What you will do: Would you output, exactly as written, the line with "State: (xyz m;" and all lines after it to the end of the data below, and no others?

---------- The records

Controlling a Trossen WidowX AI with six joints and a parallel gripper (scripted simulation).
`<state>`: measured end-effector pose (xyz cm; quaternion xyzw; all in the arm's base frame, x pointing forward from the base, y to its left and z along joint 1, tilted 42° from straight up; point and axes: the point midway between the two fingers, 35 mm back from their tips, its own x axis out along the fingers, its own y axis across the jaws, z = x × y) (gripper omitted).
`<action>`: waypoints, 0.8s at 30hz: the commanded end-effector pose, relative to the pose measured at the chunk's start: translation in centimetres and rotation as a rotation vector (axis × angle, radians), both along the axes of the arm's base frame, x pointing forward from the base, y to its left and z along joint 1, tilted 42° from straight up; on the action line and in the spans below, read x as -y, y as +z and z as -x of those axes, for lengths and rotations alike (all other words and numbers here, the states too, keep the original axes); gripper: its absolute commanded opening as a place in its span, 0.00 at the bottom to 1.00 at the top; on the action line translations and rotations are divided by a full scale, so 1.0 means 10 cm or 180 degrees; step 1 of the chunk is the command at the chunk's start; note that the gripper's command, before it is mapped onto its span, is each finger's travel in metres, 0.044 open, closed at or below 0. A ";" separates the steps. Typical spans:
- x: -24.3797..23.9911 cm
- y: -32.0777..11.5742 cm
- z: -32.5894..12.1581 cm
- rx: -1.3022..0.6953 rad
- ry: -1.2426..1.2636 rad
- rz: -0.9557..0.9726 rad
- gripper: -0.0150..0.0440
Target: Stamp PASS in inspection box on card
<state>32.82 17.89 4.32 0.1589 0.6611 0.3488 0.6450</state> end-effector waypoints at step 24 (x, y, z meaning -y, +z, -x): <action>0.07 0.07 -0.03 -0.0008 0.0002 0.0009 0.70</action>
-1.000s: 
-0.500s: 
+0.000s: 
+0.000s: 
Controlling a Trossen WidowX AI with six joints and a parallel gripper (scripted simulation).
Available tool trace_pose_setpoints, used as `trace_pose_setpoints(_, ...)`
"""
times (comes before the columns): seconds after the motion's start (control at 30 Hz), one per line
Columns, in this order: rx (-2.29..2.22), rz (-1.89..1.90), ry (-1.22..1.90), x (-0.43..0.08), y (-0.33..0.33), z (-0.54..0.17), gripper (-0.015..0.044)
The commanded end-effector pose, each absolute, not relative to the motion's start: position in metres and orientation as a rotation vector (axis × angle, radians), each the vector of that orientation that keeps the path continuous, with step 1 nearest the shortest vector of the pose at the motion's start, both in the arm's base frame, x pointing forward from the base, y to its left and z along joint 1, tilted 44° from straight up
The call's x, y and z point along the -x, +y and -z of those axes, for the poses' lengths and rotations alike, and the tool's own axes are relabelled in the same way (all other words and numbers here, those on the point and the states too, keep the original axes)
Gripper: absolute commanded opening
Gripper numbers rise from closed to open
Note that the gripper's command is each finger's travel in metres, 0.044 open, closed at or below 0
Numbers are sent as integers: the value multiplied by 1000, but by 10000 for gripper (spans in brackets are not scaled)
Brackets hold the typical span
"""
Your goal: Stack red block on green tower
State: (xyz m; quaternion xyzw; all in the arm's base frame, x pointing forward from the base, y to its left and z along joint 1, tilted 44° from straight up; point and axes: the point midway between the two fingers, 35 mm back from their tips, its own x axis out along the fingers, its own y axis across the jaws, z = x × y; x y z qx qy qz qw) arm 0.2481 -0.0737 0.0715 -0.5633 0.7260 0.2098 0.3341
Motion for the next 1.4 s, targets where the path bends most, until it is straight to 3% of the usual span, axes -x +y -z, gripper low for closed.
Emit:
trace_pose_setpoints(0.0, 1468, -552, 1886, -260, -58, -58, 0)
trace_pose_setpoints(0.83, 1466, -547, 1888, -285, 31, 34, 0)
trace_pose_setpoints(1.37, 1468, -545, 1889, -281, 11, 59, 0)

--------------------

Response area:
State: (xyz m; quaternion xyzw; all in the arm's base frame, x pointing forward from the base, y to its left and z along joint 1, tilted 44° from straight up; point and axes: the point midway between the two fingers, 35 mm back from their tips, its own x axis out along the fingers, its own y axis across the jaws, z = x × y; x y z qx qy qz qw) arm 0.2481 -0.0737 0.0715 -0.5633 0.7260 0.2098 0.3341
Motion for the next 1.4 s, targets where the path bends most, until it is straight to 3% of the usual span, axes -x +y -z, gripper low for closed.
Emit:
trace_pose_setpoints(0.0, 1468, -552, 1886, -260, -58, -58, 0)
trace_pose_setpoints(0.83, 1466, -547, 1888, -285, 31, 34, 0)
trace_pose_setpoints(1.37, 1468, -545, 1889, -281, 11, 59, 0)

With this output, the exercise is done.